Face à l’actuel Garage AD Pro, on peut découvrir des blokhaus construits vers 1943. A cette époque, un casernement d’une centaine de soldats allemands était installé dans le bois des petites Landes. Ces soldats devaient assurer la défense de la baie de St Brieuc en cas de débarquement. Une ligne de chemin de fer avec des wagonnets sans doute tirés par des chevaux, avait été construite à partir de Saint-Pabu afin d’approvisionner le chantier en matériaux. C’est au croisement de cette voie de chemin de fer et de la Route départementale qu’un checkpoint avait été positionné afin de contrôler le passage. Une anecdote : ce fut dans la forge de mon oncle Emile, qui avait été en partie réquisitionnée pour des travaux de maintenance de l’occupant, qu’au printemps 1943, lors de son inspection du mur de l’Atlantique, le Maréchal Romel rencontra le Maréchal Ferrant Le Mounier !
En 1952, mes parents ont fait appel à l’entreprise locale pour une extension réalisée cette fois en grès de Fréhel. On distingue parfaitement la différence de couleur des matériaux utilisés, le grès de Fréhel étant rose plus foncé que celui d’Erquy.


Après avoir appris son métier de charron-charpentier chez M. Lucas à La Couture puis chez M. Thoreux à Fréhel, mon père, Jean Le Mounier, fit construire son propre atelier en 1928. Celui-ci fut complété en 1929 par l’installation d’une scie à grumes ! Il travaillait essentiellement pour le monde agricole à la construction de charrettes et plus tard de remorques avec des pneumatiques.

Les frères Emile et Jean Le Mounier créèrent chacun leur entreprise de battage au cours des années 30. Plus tard, dans les années 50, mon oncle développa l’activité sur tous les travaux agricoles.

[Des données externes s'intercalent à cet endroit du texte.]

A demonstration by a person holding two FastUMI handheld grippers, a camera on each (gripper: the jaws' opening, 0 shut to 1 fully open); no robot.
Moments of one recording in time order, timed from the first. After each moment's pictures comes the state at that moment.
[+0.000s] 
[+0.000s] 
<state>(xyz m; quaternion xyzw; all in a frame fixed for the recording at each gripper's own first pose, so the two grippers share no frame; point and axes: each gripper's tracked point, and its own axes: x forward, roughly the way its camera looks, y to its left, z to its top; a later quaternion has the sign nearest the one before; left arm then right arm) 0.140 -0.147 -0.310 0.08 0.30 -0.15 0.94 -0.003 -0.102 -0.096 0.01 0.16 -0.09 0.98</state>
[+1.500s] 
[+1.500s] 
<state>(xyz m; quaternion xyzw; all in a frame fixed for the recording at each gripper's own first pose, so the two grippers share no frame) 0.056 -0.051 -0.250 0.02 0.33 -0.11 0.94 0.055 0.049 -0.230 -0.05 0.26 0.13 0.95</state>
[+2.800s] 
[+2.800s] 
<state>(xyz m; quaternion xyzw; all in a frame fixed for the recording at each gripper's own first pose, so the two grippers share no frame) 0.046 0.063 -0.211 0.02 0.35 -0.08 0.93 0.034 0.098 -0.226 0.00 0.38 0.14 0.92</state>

Quant à mon père Jean, il entreprit l’activité de défrichage des landes et des friches, nombreuses à cette époque. Ce fut vers 1963 qu’il ajouta l’activité de terrassement et intervint sur les différents chantiers de construction. A cette époque, nombreuses étaient les entreprises artisanales.
Le trafic routier devenant de plus en plus important sur la RD 34, le tracé de la voie fut modifié et la route élargie en 1967- 1968.
Ainsi est né le lieu-dit La Croix Rouge. Plusieurs constructions, maisons et ateliers ont été édifiés par la suite, à la fin des années 70, tout au long de cet axe très fréquenté et ont remplacé les landes d’ajoncs et de genêts.
Michel Le Mounier ( collaboration avec Jean et Annick ses frère et sœur, ainsi qu’Emile son cousin).